EP13C-3532:
Evolution of Submarine Gullies on a Prograding Slope: Insights from 3D Seismic Reflection Data
Monday, 15 December 2014
Lauren Shumaker, Stanford University, Stanford, CA, United States and Zane R Jobe, Shell, Houston, TX, United States
Abstract:
Submarine gullies are common features on continental slopes on both passive and active margins, but the processes dictating gully formation and the role of gullies in deep-water sediment transport are topics of debate. The geometries of gullies can provide clues to understanding the processes by which they initiate and grow, particularly when considered in the context of surrounding submarine geomorphology. Further confidence in these interpretations can be gained by tracking the temporal history of gullies with evolution of the continental margin. The 500 km2 Tui 3D seismic survey from the Taranaki Basin, New Zealand, shows continental slope gullies and other channel features in a ~1 km-thick package of prograding shelf-slope clinoforms that developed over Pliocene-Pleistocene time. This dataset allows for documentation of gullies over ~3 Ma, through numerous cycles of initiation and burial. For this study, we manually interpreted clinoform packages to generate ‘paleo-seafloor’ surfaces that provide context such as position of the shelf edge, slope gradient and azimuth, and relative progradation and aggradation magnitudes. Gully geometries were obtained from detailed seismic interpretation guided by semblance and RMS amplitude imaging on these surfaces.
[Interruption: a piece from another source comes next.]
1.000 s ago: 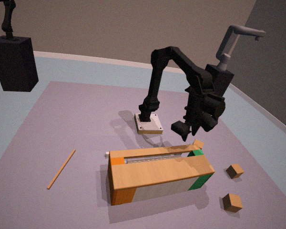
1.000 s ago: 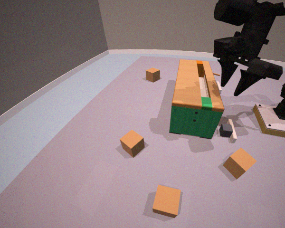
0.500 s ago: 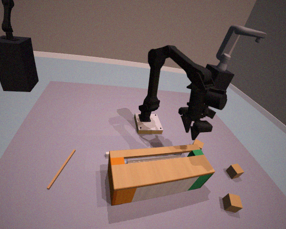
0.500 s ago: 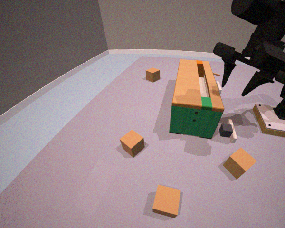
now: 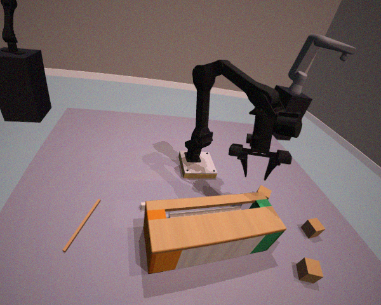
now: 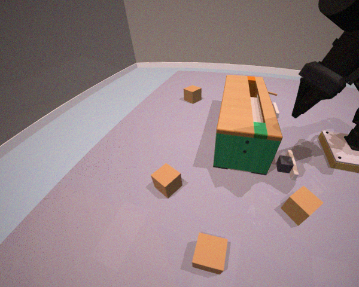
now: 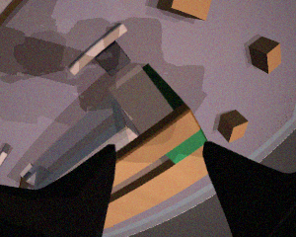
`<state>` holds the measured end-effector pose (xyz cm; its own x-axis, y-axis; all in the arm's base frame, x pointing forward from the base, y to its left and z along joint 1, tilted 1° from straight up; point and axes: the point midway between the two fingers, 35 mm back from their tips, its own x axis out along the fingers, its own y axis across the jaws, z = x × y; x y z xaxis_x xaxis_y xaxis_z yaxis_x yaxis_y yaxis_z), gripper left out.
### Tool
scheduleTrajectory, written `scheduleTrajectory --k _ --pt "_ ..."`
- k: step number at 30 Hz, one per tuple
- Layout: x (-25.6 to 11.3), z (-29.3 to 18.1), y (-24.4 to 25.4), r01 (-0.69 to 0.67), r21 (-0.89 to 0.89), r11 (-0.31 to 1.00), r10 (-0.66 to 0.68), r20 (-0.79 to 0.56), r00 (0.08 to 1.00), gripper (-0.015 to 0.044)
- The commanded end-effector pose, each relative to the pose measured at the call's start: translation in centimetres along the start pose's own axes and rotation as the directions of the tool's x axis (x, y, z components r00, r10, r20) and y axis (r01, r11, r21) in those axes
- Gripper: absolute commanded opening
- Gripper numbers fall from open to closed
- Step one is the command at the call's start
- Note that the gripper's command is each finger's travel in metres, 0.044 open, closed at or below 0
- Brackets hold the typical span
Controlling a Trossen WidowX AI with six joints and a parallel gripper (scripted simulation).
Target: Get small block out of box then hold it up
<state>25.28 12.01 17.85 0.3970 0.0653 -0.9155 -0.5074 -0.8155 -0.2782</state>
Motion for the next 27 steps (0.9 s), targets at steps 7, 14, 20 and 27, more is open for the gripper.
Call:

Gullies are low sinuosity, with widths ranging from ~50-150 m and depths from a few tens to <100 m. Gullies are observed to grow in width and relief downslope without evidence for aggradational confinement (levees), and in some cases form gully ‘complexes’ hundreds of m wide in the lower slope region. These complexes are present through >150 m of stratigraphy, indicating that they are long-lived features on the slope. This further indicates that the frequency of flows along the gullies was enough to maintain their topographic expression during slope progradation and aggradation, and suggests that gullies play an integral role in transport processes on the slope.